## WORK ITEM
Go over the material below and report every line that contains the word "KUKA".

== Segment start ==

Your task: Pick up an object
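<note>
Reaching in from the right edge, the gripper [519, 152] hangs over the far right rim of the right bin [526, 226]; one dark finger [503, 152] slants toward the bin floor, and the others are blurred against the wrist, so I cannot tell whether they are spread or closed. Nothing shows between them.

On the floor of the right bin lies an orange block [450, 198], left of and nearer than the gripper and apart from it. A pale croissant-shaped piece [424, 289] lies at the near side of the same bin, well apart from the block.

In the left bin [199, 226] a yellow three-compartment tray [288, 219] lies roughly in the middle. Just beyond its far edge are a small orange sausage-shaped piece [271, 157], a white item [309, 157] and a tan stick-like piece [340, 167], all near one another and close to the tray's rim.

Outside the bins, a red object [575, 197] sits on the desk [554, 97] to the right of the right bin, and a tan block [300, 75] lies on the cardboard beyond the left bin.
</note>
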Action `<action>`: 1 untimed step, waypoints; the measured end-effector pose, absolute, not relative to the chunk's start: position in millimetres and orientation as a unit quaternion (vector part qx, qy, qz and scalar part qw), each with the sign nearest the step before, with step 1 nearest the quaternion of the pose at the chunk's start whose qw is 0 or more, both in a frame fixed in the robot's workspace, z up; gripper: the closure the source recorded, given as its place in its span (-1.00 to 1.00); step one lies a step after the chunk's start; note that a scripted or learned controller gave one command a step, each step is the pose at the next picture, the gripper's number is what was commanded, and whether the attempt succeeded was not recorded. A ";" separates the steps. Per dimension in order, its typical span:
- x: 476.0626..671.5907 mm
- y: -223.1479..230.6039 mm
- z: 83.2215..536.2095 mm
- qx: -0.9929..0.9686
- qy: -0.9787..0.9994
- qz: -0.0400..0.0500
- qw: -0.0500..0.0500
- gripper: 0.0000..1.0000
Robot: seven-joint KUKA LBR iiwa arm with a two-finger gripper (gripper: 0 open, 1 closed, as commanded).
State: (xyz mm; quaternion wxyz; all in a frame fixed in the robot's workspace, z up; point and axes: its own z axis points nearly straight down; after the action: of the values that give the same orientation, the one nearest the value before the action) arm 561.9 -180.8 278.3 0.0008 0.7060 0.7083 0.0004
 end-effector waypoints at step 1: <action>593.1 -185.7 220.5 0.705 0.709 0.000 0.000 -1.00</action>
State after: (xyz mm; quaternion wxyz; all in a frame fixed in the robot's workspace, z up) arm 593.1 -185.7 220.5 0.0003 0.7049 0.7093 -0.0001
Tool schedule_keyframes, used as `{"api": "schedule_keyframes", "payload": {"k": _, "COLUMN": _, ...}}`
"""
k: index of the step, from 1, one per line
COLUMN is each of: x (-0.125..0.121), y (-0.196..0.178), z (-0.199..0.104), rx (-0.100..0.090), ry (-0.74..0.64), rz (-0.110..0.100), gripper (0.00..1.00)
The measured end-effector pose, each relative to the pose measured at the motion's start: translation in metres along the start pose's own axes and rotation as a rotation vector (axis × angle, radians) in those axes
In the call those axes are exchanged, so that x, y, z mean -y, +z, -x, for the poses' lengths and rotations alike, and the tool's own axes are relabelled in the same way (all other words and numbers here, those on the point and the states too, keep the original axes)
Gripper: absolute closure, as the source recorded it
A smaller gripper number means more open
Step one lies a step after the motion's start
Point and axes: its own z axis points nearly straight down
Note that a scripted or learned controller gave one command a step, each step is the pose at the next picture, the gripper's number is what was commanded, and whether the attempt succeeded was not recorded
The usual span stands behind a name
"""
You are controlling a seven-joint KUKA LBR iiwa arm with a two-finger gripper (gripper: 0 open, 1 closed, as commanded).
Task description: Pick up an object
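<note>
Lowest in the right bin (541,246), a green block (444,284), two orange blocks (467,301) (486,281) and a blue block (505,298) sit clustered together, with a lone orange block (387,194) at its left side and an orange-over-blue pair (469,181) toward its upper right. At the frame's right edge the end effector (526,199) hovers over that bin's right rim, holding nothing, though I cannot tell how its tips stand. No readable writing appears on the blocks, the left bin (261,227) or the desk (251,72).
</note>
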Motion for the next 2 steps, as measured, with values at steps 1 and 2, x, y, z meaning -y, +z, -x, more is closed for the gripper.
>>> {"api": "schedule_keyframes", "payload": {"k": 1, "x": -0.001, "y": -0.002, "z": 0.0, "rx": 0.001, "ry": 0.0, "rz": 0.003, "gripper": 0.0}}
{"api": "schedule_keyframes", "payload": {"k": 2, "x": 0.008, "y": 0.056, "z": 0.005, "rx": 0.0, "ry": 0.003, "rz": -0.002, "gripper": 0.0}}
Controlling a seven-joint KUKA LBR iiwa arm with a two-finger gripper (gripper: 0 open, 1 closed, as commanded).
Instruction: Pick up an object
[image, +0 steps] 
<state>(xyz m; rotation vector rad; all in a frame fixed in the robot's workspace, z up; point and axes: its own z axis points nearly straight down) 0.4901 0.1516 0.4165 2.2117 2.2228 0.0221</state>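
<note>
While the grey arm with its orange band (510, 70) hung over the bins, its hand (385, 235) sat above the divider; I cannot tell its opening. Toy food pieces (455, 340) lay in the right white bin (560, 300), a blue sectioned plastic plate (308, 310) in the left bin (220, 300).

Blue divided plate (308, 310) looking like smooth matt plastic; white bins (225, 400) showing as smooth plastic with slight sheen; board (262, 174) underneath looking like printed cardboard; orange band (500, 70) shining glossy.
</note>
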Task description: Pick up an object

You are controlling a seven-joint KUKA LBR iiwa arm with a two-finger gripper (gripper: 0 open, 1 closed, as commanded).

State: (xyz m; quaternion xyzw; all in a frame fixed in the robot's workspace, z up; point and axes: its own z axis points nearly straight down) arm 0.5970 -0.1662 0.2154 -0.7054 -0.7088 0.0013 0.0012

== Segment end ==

## SOLUTION TO THIS EXERCISE
Robot: seven-joint KUKA LBR iiwa arm with a two-finger gripper (gripper: 0 open, 1 closed, as commanded).
You are controlling a seven-joint KUKA LBR iiwa arm with a two-finger gripper (gripper: 0 open, 1 closed, as commanded).
Controlling a seven-joint KUKA LBR iiwa arm with a two-finger gripper (gripper: 0 open, 1 closed, as commanded).
You are controlling a seven-joint KUKA LBR iiwa arm with a two-finger gripper (gripper: 0 open, 1 closed, as commanded).

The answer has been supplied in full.